The results presented used Cox regression where aspirin was modeled as time dependent (eg, individuals could switch between use and nonuse status). The numbers represent aspirin use at the time of BTC diagnosis.

Prevalent users were defined as patients with 2 or more aspirin prescriptions before BTC diagnosis. Incident users were defined as patients who only initiated aspirin use on or after the BTC diagnosis date.

P values for interaction were estimated by putting a cross-product term in the models for postdiagnosis use and prediagnosis use.

Figure.

Adjusted Survival Curves Among Postdiagnosis Aspirin Users and Nonusers by Cancer Site

Survival curves were weighted by age and sex distributions of the cohort with aspirin use modeled as time dependent. In patients with gallbladder cancer, the survival probabilities were for aspirin users vs nonusers were 59% (95 CI, 31%-100%) vs 27% (95% CI, 16%-47%). The survival probabilities in aspirin users vs nonusers with cholangiocarcinoma were 62% (95% CI, 42%-98%) 26% (95% CI, 19%-35%). In patients with ampulla of Vater cancer, the survival probabilities were 85% (95% CI, 33%-83%) vs 52% (95% CI, 18%-43%) in aspirin users vs nonusers, respectively. Survival probabilities in aspirin users vs nonusers with overlapping lesions of the biliary tract were 57% (95% CI, 34%-100%) vs 27% (95% CI, 16%-46%). Estimated survival at 1 year after diagnosis (dotted line) was calculated with 95% CIs computed based on the quantiles of the corresponding bootstrap distribution function with 1,000 replications. The numbers at risk represent individuals at the beginning of each time point.

Discussion

We observed a reduced risk of death for postdiagnosis aspirin users across all BTC types.
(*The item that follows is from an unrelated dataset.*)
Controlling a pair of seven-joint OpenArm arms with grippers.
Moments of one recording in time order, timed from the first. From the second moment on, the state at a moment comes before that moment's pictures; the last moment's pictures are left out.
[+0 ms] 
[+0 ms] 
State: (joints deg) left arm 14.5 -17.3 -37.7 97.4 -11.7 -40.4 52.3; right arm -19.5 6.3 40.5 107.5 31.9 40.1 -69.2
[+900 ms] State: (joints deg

Platelet activation protects tumor cells from elimination, enhances metastatic cell growth, and enables cancerous cells to spread via the bloodstream.[4,6] Aspirin may slow the metastatic spread of cancer cells through inhibition of platelet aggregation, improving BTC survival.[1] A limitation of our analysis is the lack of data on cancer stage and chemotherapy regimens received (if any). However, most BTCs are diagnosed at late stage[2] with less than 10% of patients presenting with resectable tumors and 50% of tumors metastasizing to the lymph nodes.[1] The survival benefit of aspirin observed in our study is on par with the current standard of care.[2]